Delicious. It brings it all back, just as much as music does. Walking through the streets of Paris, eating schwarma or pain au chocolat, buying books from tables in front of bookstores, riding the Métro, being flirted with by charming Algerian boys...and hearing "La Isla Bonita" at every turn.

I think this may be one of those self-indulgent posts that nobody appreciates but me. But I sure had fun writing it.

Here's today's Poetry Friday roundup.

5 comments:

Mary Lee said...

It was fun to walk down your memory lane with you!

Unknown said...

Summer 1987 was also the summer that I came to Paris, and walked up the stairs of the Eiffel Tower with you, climbed out onto the lead tiles of Notre Dame, and got our photos taken together in Gare du Nord. I still have those pictures.

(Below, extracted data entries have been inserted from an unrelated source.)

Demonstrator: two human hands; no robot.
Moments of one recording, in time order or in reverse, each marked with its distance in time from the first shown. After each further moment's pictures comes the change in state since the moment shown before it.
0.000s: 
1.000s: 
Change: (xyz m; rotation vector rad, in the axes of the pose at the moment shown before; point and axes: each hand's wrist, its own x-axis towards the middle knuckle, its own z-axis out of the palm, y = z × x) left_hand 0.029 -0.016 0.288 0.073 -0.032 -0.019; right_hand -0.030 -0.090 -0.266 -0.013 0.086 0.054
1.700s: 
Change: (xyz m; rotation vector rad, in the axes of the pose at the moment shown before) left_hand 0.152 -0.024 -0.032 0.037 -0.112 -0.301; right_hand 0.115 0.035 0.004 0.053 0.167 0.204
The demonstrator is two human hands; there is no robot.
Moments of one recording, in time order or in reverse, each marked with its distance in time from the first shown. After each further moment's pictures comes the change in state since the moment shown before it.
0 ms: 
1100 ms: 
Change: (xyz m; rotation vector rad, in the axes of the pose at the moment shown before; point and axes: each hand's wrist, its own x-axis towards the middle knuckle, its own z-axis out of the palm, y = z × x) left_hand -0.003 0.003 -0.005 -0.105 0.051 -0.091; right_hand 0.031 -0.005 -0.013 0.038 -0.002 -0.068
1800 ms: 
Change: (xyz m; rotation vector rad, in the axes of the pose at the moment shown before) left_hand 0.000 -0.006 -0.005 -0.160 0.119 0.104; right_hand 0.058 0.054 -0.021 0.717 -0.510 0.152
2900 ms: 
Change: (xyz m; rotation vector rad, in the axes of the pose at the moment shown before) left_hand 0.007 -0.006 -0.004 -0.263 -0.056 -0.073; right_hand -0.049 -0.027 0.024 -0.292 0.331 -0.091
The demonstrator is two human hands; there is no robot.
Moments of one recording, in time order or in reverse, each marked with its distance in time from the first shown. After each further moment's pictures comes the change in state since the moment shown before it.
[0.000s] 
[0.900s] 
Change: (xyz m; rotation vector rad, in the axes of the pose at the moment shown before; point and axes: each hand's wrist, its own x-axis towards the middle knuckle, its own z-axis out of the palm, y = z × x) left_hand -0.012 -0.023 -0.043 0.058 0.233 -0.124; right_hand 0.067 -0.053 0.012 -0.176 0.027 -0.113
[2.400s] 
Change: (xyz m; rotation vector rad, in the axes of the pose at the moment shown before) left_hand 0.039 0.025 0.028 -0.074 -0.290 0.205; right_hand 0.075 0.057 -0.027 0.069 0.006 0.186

My sound track that summer was rather different, spending most of the summer in Oklahoma listing to KJYO, Oklahoma's Greatest Hits!!! I still have cassette tapes that I made of the radio that summer.

Ruth said...

Yes, that was an eventful summer in many ways!

Kelly Polark said...

Certain songs definitely take me back. I remember singing karaoke to La Isla Bonita!!! :)

Tricia said...

I had pain au chocolat for breakfast this morning - yum! (along with some strawberries) There's a local bakery that specializes in French breads and pastries, and they set up at the Wednesday Farmers Market. I'm told it's pretty authentic, but I wouldn't know because my only experience of Paris is walking from one train station to another (arriving from Switzerland, leaving for, um, Belgium?), three summers after you were there.